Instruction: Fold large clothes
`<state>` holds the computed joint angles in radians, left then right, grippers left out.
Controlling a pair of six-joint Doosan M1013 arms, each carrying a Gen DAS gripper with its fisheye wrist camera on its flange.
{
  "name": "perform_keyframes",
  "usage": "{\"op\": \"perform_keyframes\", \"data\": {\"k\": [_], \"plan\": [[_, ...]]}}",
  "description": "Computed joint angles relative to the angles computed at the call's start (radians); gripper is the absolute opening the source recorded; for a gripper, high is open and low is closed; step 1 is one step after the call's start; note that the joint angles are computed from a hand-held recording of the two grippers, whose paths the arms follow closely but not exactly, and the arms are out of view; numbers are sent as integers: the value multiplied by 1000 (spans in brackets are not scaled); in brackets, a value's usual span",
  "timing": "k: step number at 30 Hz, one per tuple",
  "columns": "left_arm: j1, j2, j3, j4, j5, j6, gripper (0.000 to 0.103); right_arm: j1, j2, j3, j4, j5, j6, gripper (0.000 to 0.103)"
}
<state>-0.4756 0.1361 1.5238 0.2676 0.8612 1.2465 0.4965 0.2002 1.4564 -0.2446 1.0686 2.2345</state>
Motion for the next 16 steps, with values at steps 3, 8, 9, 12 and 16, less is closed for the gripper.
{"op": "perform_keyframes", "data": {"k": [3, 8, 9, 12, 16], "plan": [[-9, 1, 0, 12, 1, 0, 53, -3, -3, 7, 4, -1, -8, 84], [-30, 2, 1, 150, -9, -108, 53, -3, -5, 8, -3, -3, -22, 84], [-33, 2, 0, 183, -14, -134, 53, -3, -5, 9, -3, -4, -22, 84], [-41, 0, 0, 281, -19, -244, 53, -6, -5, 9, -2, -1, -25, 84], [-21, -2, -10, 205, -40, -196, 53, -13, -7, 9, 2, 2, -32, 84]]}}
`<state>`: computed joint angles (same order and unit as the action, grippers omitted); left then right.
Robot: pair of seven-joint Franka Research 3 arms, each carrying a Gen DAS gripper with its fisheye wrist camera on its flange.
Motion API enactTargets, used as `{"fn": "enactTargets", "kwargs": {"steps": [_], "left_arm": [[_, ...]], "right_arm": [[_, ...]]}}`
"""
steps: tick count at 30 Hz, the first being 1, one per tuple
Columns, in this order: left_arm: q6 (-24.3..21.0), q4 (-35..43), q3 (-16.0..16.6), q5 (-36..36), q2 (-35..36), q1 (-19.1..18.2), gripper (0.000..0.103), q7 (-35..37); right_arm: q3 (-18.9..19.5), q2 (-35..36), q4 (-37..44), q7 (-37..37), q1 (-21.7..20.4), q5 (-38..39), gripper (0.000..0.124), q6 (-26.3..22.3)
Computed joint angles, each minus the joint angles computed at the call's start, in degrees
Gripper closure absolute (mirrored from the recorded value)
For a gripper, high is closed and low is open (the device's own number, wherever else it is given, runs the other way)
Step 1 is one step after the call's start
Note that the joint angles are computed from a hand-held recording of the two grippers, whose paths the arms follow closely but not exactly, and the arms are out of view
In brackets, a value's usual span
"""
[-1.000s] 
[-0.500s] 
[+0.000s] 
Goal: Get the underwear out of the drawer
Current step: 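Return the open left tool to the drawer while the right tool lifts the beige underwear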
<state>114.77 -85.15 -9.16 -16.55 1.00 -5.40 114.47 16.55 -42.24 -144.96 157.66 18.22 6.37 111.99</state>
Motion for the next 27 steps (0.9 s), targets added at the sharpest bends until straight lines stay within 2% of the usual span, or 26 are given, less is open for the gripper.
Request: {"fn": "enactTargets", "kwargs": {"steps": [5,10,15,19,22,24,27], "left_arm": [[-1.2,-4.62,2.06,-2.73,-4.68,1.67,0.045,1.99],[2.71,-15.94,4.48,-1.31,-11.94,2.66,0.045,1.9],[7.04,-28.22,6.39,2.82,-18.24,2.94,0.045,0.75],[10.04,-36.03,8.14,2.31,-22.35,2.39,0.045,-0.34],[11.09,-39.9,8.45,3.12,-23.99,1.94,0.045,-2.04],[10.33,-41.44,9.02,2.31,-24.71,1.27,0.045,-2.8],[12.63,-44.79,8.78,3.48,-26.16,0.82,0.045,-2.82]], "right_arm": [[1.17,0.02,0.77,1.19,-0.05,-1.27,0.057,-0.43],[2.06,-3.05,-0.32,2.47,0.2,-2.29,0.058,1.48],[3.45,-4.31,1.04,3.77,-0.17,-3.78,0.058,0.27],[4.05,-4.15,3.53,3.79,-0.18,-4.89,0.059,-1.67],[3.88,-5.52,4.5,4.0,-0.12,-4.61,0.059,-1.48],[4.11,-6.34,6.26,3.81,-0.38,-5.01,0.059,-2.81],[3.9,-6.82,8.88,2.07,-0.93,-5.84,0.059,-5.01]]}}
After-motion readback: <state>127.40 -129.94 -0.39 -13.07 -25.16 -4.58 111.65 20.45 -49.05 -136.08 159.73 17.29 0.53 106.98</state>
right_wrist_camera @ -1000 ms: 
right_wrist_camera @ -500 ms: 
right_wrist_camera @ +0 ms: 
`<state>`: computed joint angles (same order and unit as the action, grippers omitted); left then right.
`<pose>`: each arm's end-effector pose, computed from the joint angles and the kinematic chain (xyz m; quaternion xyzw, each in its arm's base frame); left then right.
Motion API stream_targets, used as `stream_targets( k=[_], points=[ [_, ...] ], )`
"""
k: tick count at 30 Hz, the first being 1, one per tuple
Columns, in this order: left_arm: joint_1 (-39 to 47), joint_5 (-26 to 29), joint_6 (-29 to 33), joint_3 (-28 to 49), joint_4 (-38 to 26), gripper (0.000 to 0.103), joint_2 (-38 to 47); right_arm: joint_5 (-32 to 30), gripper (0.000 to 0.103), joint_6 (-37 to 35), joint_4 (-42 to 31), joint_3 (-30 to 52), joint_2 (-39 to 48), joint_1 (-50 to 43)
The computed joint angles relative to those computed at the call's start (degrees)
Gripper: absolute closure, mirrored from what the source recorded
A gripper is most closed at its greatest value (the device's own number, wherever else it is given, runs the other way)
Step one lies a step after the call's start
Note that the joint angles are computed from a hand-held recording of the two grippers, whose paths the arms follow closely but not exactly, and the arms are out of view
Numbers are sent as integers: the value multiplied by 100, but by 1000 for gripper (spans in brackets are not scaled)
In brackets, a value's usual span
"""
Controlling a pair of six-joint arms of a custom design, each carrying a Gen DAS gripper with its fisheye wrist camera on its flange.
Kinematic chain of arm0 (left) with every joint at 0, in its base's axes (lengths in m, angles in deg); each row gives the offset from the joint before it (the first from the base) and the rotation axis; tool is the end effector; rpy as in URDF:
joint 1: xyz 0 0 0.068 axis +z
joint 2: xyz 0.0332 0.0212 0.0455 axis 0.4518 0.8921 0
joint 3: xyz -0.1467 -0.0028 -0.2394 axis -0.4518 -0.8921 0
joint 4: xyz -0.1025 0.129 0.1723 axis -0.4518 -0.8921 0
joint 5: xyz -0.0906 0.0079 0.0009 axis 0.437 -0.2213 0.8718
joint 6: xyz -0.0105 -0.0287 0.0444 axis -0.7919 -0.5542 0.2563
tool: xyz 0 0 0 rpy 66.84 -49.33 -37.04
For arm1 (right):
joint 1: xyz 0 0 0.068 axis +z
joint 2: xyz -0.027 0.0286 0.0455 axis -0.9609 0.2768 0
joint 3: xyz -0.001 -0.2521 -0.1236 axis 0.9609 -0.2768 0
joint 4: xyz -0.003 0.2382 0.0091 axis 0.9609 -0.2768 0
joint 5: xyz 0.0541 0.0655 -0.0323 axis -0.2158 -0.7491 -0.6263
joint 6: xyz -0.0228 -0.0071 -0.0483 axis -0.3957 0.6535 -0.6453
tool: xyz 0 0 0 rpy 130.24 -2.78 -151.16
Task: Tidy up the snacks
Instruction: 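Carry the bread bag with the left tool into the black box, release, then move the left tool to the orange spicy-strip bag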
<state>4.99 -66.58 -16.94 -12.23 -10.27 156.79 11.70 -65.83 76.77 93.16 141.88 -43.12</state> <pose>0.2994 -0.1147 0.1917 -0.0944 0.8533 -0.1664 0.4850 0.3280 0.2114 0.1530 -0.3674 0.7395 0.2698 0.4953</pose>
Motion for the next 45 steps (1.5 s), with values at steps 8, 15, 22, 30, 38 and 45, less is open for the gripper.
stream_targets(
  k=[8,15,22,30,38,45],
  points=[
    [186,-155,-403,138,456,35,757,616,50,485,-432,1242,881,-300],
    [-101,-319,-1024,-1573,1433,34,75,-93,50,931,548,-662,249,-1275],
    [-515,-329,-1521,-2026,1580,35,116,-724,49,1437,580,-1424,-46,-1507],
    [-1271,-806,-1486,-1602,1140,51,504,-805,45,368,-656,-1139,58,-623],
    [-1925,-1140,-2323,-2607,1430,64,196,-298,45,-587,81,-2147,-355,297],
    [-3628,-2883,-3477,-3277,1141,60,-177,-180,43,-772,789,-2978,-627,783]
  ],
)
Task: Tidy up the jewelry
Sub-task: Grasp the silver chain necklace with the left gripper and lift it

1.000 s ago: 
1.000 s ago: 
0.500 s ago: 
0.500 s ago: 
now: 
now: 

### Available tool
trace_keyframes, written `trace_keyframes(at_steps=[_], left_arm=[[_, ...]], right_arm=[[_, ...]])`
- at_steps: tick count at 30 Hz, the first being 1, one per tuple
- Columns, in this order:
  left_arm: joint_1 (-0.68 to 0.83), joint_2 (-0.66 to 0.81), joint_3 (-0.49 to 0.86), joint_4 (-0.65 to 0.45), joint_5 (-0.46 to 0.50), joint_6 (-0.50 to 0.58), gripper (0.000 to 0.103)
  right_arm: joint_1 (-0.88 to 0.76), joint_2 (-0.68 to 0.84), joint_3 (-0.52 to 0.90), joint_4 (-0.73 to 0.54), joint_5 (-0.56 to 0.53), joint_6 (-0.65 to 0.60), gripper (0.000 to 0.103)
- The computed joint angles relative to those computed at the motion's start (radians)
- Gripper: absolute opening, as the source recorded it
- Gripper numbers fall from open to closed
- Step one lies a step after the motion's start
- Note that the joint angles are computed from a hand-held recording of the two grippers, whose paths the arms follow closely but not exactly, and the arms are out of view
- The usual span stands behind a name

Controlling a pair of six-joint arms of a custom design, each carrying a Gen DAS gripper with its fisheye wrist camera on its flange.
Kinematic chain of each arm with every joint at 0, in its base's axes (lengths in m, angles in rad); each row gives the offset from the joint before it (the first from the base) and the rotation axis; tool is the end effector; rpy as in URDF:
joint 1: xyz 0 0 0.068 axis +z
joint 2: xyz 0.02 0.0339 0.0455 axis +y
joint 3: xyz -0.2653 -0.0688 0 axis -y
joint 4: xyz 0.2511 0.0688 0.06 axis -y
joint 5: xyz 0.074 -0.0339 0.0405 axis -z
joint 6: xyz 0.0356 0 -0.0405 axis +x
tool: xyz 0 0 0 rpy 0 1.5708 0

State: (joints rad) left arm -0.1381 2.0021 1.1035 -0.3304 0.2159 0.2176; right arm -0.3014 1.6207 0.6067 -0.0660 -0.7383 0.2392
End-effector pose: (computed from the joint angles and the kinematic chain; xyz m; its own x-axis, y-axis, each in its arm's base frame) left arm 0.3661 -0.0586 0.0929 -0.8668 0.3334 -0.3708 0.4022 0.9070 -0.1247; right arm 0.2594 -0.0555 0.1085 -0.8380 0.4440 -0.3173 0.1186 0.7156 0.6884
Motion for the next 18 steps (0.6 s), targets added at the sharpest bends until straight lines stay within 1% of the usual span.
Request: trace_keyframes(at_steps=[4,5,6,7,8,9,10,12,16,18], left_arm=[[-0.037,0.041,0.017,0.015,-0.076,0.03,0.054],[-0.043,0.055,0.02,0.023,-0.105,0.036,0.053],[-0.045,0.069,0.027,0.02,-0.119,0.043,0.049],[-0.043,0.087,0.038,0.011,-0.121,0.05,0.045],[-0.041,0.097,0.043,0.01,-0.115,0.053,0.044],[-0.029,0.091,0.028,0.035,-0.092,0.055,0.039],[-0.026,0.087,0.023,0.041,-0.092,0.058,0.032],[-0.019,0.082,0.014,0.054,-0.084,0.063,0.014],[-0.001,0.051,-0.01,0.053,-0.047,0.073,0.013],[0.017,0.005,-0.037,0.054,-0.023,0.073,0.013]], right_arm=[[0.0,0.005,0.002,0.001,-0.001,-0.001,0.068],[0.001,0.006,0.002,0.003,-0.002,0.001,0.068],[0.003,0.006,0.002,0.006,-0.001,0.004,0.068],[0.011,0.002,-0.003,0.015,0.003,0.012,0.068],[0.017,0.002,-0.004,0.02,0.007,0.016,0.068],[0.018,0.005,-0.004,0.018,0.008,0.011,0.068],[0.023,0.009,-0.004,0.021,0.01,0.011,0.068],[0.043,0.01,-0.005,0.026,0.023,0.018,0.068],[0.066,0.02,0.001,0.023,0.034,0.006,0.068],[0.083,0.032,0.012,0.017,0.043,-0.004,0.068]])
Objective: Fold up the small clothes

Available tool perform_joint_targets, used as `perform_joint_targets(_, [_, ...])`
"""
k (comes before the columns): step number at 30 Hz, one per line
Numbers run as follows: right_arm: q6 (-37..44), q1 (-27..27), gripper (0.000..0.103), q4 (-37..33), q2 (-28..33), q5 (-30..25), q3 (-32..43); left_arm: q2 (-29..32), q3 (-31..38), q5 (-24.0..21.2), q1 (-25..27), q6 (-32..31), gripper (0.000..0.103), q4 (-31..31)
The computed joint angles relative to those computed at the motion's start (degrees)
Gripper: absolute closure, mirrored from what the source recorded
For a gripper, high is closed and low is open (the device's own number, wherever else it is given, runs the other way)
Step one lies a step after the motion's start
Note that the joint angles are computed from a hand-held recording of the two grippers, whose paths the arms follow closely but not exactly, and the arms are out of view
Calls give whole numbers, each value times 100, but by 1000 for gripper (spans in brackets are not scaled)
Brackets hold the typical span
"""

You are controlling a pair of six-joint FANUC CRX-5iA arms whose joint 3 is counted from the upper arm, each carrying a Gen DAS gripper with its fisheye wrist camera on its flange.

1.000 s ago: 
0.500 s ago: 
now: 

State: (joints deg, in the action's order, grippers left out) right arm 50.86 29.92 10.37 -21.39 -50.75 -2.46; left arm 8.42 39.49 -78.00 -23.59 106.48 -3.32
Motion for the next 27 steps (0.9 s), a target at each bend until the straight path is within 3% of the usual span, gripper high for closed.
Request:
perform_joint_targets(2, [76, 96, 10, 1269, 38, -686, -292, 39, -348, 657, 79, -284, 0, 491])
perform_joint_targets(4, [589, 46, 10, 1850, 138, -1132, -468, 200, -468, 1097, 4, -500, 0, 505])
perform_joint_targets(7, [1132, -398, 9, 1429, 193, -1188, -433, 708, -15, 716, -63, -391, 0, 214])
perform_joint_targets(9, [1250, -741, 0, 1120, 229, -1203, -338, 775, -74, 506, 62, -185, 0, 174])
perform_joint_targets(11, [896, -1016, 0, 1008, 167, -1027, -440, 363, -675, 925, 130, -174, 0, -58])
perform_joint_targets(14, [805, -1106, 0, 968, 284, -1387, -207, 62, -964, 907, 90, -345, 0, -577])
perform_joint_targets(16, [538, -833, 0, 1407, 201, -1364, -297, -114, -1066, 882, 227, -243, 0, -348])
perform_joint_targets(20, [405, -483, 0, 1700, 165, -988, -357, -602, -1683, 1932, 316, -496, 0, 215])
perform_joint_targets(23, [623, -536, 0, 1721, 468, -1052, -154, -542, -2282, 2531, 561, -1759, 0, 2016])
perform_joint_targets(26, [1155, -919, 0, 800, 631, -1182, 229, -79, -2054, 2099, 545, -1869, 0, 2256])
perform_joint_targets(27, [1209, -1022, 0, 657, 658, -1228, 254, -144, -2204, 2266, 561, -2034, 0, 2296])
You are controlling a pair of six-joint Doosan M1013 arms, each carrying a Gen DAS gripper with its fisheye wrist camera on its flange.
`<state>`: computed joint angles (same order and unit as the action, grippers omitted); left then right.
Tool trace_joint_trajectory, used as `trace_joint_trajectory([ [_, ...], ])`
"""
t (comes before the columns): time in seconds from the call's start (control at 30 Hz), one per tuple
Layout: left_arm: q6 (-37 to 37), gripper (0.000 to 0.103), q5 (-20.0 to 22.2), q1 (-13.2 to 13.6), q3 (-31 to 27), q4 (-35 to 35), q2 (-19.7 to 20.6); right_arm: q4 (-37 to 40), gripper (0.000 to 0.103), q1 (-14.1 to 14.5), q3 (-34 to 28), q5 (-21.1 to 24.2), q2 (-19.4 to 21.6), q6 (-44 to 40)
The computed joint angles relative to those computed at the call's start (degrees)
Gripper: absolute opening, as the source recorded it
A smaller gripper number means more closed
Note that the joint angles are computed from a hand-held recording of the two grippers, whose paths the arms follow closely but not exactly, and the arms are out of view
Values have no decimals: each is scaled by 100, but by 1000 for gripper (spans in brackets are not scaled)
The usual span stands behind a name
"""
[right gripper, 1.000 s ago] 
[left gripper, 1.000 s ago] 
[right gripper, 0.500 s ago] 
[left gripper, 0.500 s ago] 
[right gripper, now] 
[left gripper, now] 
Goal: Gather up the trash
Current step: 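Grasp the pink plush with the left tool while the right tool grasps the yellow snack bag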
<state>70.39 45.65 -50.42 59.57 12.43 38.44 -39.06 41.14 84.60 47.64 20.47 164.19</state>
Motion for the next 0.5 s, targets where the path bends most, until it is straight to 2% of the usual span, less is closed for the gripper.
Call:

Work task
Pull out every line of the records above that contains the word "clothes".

Exercise solution
Instruction: Fold large clothes
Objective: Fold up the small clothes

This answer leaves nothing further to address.